Department of Pharmacy, Radboud Institute for Health Sciences, Radboud University Medical Center, Geert Grooteplein zuid 10, 864, 6500 HB, Nijmegen, The Netherlands.
School of Pharmacy, Faculty of Medicine and Health, University of Sydney, Sydney, NSW, Australia.
Clin Pharmacokinet. 2021 Jul;60(7):943-953. doi: 10.1007/s40262-020-00971-2. Epub 2021 Feb 22.
This study aimed to develop and evaluate a population pharmacokinetic model and limited sampling strategy for isoniazid to be used in model-based therapeutic drug monitoring.
A population pharmacokinetic model was developed based on isoniazid and acetyl-isoniazid pharmacokinetic data from seven studies with in total 466 patients from three continents. Three limited sampling strategies were tested based on the available sampling times in the dataset and practical considerations. The tested limited sampling strategies sampled at 2, 4, and 6 h, 2 and 4 h, and 2 h after dosing. The model-predicted area under the concentration-time curve from 0 to 24 h (AUC) and the peak concentration from the limited sampling strategies were compared to predictions using the full pharmacokinetic curve. Bias and precision were assessed using the mean error (ME) and the root mean square error (RMSE), both expressed as a percentage of the mean model-predicted AUC or peak concentration on the full pharmacokinetic curve.
Performance of the developed model was acceptable and the uncertainty in parameter estimations was generally low (the highest relative standard error was 39% coefficient of variation). The limited sampling strategy with sampling at 2 and 4 h was determined as most suitable with an ME of 1.1% and RMSE of 23.4% for AUC prediction, and ME of 2.7% and RMSE of 23.8% for peak concentration prediction. For the performance of this strategy, it is important that data on both isoniazid and acetyl-isoniazid are used. If only data on isoniazid are available, a limited sampling strategy using 2, 4, and 6 h can be employed with an ME of 1.7% and RMSE of 20.9% for AUC prediction, and ME of 1.2% and RMSE of 23.8% for peak concentration prediction.
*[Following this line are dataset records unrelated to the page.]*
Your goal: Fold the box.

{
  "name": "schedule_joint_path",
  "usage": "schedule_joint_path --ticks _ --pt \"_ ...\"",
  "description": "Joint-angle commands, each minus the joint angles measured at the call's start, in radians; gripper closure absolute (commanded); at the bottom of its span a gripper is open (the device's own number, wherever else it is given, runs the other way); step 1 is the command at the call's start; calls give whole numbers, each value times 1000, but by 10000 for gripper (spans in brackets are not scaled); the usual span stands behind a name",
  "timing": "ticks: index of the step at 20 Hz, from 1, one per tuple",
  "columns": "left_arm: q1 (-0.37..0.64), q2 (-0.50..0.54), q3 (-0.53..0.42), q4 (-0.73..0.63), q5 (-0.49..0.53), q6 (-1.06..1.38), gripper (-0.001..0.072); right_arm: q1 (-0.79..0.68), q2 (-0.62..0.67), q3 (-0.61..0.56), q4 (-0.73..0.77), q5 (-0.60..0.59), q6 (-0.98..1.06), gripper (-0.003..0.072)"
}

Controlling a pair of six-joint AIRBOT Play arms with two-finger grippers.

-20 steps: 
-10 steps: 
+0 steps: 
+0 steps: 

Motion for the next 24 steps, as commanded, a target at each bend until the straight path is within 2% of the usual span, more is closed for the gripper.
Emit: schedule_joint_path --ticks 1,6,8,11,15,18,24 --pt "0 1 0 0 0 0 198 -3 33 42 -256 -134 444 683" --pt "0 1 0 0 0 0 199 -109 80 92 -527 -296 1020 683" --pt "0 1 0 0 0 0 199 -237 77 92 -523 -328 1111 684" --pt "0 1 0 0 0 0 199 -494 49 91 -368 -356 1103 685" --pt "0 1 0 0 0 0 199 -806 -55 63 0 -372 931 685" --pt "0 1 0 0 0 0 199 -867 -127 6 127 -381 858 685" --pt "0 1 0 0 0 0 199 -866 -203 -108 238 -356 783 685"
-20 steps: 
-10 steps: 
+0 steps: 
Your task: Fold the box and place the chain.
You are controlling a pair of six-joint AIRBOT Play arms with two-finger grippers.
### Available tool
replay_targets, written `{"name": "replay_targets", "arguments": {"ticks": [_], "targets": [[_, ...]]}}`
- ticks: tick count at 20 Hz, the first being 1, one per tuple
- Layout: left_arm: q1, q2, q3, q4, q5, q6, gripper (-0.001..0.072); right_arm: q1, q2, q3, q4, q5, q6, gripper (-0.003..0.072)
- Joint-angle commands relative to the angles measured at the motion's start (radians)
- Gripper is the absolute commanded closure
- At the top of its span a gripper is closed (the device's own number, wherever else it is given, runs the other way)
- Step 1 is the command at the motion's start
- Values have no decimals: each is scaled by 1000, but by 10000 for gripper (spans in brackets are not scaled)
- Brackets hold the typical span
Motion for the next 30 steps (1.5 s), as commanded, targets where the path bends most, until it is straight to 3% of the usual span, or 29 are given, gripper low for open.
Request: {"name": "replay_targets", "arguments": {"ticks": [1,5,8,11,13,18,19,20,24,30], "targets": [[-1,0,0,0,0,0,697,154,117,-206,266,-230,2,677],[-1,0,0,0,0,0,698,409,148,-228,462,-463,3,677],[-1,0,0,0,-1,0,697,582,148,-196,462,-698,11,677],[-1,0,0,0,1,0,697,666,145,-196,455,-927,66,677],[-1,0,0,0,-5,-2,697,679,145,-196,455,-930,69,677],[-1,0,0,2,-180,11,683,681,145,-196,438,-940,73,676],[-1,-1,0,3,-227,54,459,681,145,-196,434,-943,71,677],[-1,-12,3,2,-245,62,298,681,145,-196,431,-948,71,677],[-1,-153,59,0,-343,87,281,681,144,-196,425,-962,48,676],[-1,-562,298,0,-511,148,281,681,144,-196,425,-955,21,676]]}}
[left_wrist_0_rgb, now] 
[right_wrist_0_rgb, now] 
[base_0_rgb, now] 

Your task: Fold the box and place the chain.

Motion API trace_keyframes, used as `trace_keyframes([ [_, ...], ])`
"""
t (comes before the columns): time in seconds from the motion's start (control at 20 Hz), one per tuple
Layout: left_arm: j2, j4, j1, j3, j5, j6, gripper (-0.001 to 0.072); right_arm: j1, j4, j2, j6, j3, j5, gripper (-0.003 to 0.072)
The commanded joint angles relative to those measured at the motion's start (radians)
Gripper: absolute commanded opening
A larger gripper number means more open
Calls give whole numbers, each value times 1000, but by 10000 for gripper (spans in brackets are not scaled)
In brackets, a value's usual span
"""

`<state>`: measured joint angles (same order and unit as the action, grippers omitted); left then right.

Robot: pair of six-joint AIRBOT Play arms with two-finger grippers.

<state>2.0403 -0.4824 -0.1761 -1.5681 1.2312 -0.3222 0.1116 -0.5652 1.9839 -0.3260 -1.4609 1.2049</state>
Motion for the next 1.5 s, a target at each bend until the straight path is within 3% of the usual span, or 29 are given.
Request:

A model-based therapeutic drug monitoring strategy for personalized dosing of isoniazid using sampling at 2 and 4 h after dosing was successfully developed. Prospective evaluation of this strategy will show how it performs in a clinical therapeutic drug monitoring setting.
本研究旨在开发并评估异烟肼群体药代动力学模型和基于模型的治疗药物监测的有限采样策略。
基于来自三大洲的 7 项研究中 466 例患者的异烟肼和乙酰异烟肼药代动力学数据,建立了群体药代动力学模型。根据数据集中的可用采样时间和实际考虑,测试了 3 种有限采样策略。所测试的有限采样策略在给药后 2、4 和 6 小时,2 和 4 小时以及 2 小时采样。比较了有限采样策略模型预测的 0 至 24 小时(AUC)和峰浓度与使用全药代动力学曲线的预测结果。使用平均误差(ME)和均方根误差(RMSE)评估偏差和精度,两者均表示为全药代动力学曲线模型预测 AUC 或峰浓度的百分比。
所开发模型的性能可接受,参数估计的不确定性通常较低(最高相对标准误差为 39%变异系数)。采样时间为 2 和 4 小时的有限采样策略被确定为最适合的策略,AUC 预测的 ME 为 1.1%,RMSE 为 23.4%,峰浓度预测的 ME 为 2.7%,RMSE 为 23.8%。对于该策略的性能,重要的是使用异烟肼和乙酰异烟肼的数据。如果仅获得异烟肼的数据,则可以使用采样时间为 2、4 和 6 小时的有限采样策略,AUC 预测的 ME 为 1.7%,RMSE 为 20.9%,峰浓度预测的 ME 为 1.2%,RMSE 为 23.8%。
成功开发了一种基于模型的治疗药物监测策略,用于根据给药后 2 和 4 小时的采样对异烟肼进行个体化给药。该策略的前瞻性评估将展示其在临床治疗药物监测环境中的表现。